## Given records
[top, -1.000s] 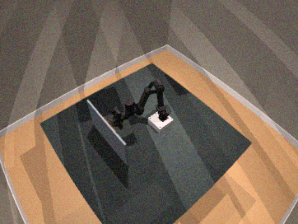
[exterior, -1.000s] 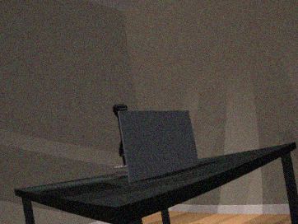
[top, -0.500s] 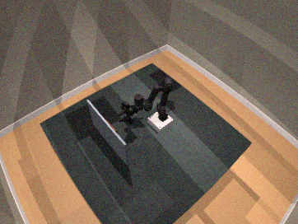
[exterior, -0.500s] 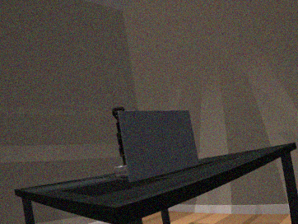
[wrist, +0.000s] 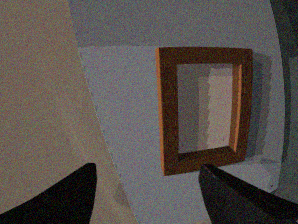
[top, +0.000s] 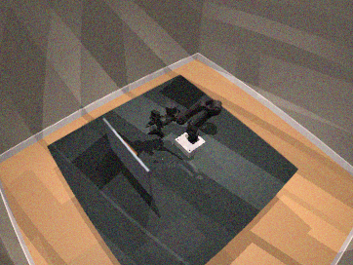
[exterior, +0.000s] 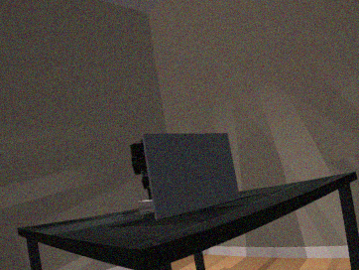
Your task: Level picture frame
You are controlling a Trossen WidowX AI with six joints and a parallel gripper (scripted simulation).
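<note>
Right now the brown wooden picture frame is 16 cm ahead of my gripper tip, 8 cm below it and 3 cm to the left of it. Also, from my gripper tip: wall panel (17 cm ahead, 9 cm below, 3 cm to the left).
</note>
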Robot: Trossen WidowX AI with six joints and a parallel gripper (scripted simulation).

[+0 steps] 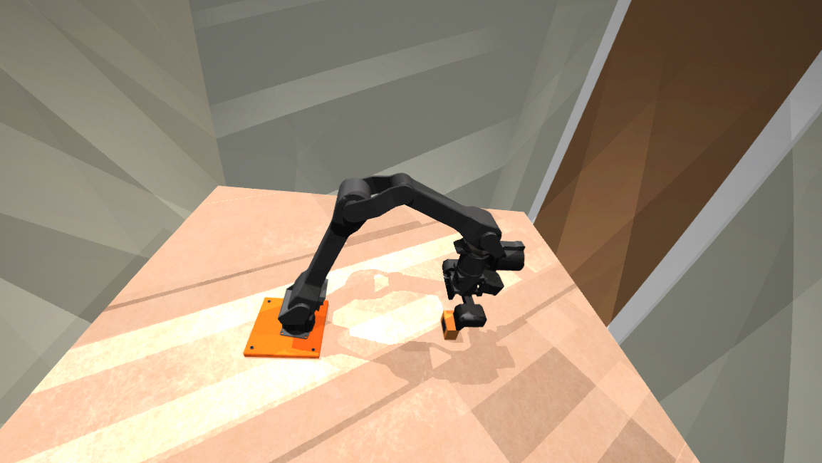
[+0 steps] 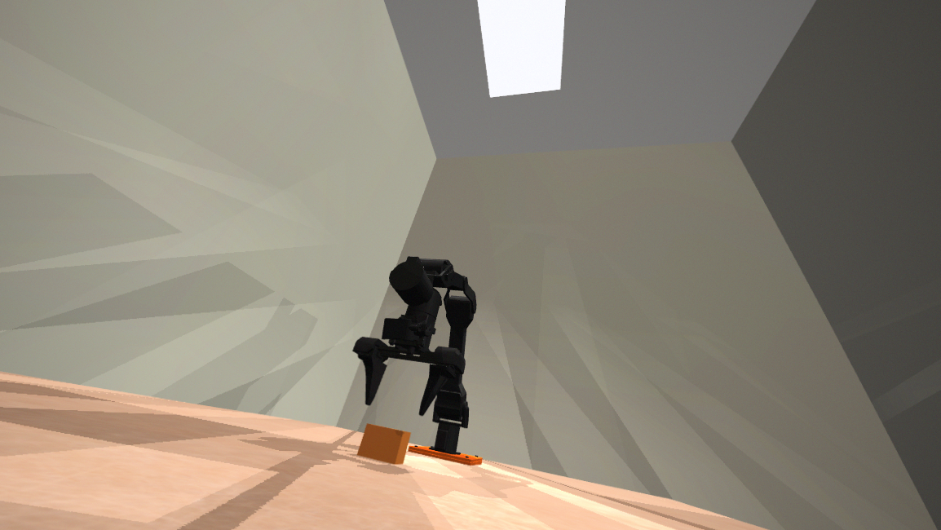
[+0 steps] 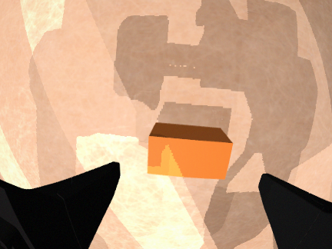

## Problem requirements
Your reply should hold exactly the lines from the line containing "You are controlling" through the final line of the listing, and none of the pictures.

## Problem solution
You are controlling a Trossen WidowX AI with six joints and a parallel gripper (scripted simulation).
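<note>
Right now the brown wooden picture frame is 16 cm ahead of my gripper tip, 8 cm below it and 3 cm to the left of it. Also, from my gripper tip: wall panel (17 cm ahead, 9 cm below, 3 cm to the left).
</note>
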Robot: Trossen WidowX AI with six joints and a parallel gripper (scripted simulation).

[+0 steps] 
[+0 steps] 
[+0 steps] 

Nothing further is required of the output.